Констанс еще не достигла того возраста, когда падают в обморок. Бедная девочка была чересчур наивна для этого, а потому она только залилась слезами; при виде ее слез Роже пришлось собрать все силы, чтобы самому не расплакаться. Тем не менее столь неуместные слезы привели к последствиям, печальным для обоих детей: Констанс велели подняться к себе в комнату. Продолжая всхлипывать, она, слегка присев, попрощалась с Роже, а он в ответ поклонился ей с самым несчастным видом, после чего, поняв, что ему больше незачем оставаться в замке, он объявил виконту, что имеет честь откланяться. Можно было подумать, будто хозяин дома предвидел возможность столь поспешного отъезда гостя, ибо, выйдя на крыльцо, Роже увидел, что во дворе уже стоит запряженный в двуколку Кристоф. Юноша поклонился виконту, тот с самым дружеским видом пожал ему руку, в свой черед попросил передать наилучшие пожелания барону и баронессе и закончил сие учтивое прощание, пожелав шевалье доброго пути.
Читатель, разумеется, догадался, что, проезжая мимо башенки, Роже не преминул взглянуть на оконце. Благосклонной судьбе было угодно, чтобы как раз в эту минуту виконтесса, полагавшая, что молодой человек еще в гостиной, ненадолго вышла из комнаты дочери; Констанс, на мгновение освободившись от опеки, подбежала к окну и сразу же заметила шевалье. К его величайшему удивлению, лицо девочки сияло. Он уже хотел спросить у прелестного создания, чем объясняется столь неожиданная ее радость, но тут она показала ему карандаш и клочок бумаги. Юноша понял, что Констанс собирается что-то написать ему, и остановился. Действительно, через минуту листок бумаги и карандаш упали к его ногам.

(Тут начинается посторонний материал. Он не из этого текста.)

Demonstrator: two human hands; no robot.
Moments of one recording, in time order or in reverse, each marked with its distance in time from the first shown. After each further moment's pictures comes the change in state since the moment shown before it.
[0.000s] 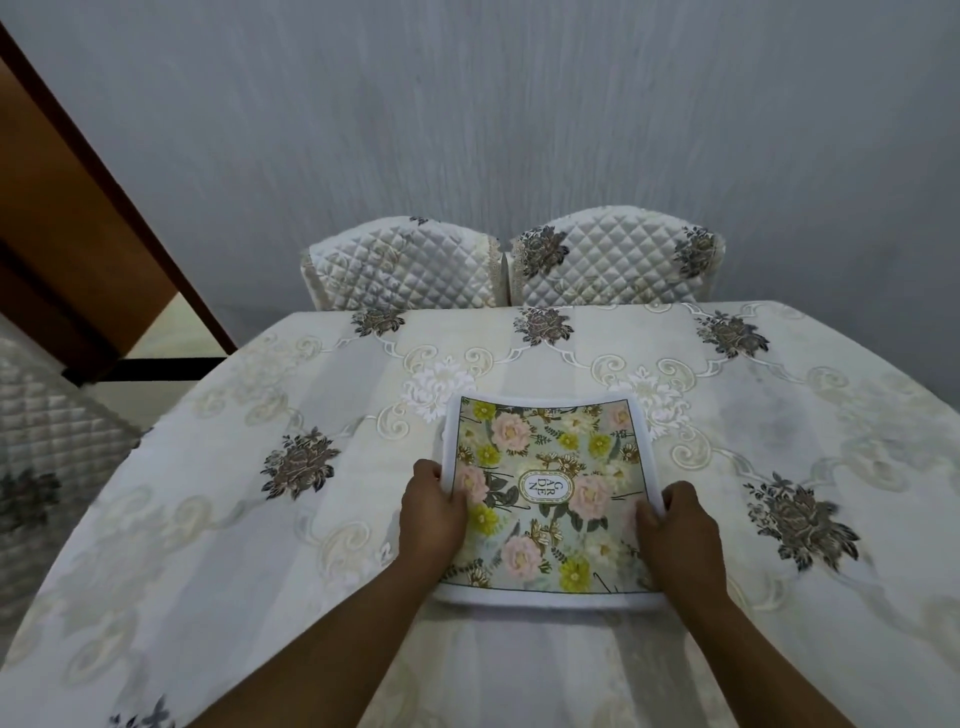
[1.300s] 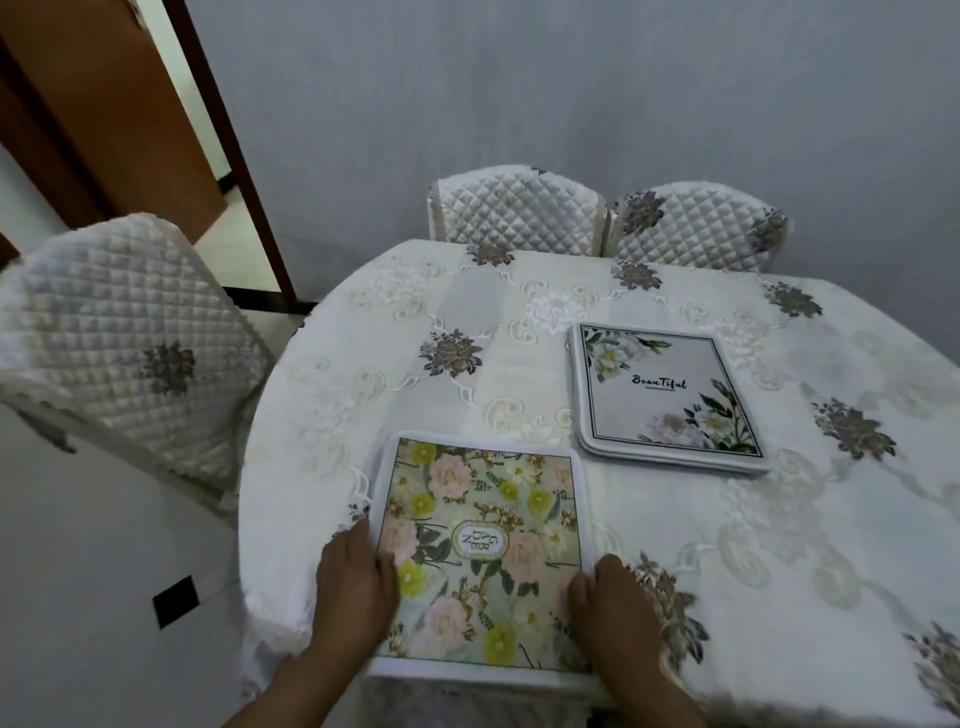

На листке было всего несколько строк:
«Мама, которая очень любит меня, сейчас призналась, что лишь для того, чтобы Вы снова не пожаловали к нам в замок, в Вашем присутствии сказали, будто я уезжаю в монастырь нынче вечером. На самом деле я уеду только в следующее воскресенье.
Констанс».
Роже понял, что ему бросили карандаш, чтобы он мог послать ответ; он оторвал от листка полоску бумаги и в свой черед написал:
«Прогуливайтесь завтра утром в парке возле ледника; я перелезу через стену, и мы вместе подумаем, как нам вновь свидеться. Не знаю, будете ли Вы горевать так же, как я, но одно я знаю твердо: если меня разлучат с Вами, я умру.
Роже».
Он завернул в это послание камень, подобранный с земли, — читатель, конечно, согласится, что такое письмо было несколько преждевременно для влюбленного мальчугана, которому не исполнилось и пятнадцати лет, — потом с ловкостью школяра кинул камень в комнату Констанс. Она бросилась поднимать письмо и вскоре опять показалась в окне, приплясывая от радости и весело кивая головой в знак того, что она придет на свидание. Медлить больше было неосторожно, и потому Роже, чье сердце ширилось от счастья, прервал размышления Кристофа, снова огрев его хлыстом.
Через три часа юноша возвратился в Ангилем. Барон и баронесса переглянулись и обменялись улыбкой: они видели, что радость буквально переполняет сердце их сына и разливается вокруг, выражаясь в каждом его взгляде, слове и жесте. Никогда еще Роже не был так предупредителен и услужлив: он смахнул пыль со всех фарфоровых ваз, натер до блеска столовое серебро, почистил ружье барона и старательно пересказал аббату Дюбюкуа эпизод, повествующий о любви Энея и Дидоны.
День тянулся для Роже очень медленно; ему казалось, что, будучи в движении, он ускорит бег времени, и он ходил взад и вперед, поднимался наверх, спускался вниз; поглядывая поочередно на все стенные и каминные часы в замке, юноша торопил мать с ужином, как будто испытывал сильный голод. Однако, усевшись за стол, он не мог проглотить ни куска; спать ему совсем не хотелось, но он поспешно ушел в свою комнату, сказав, что просто валится с ног от усталости.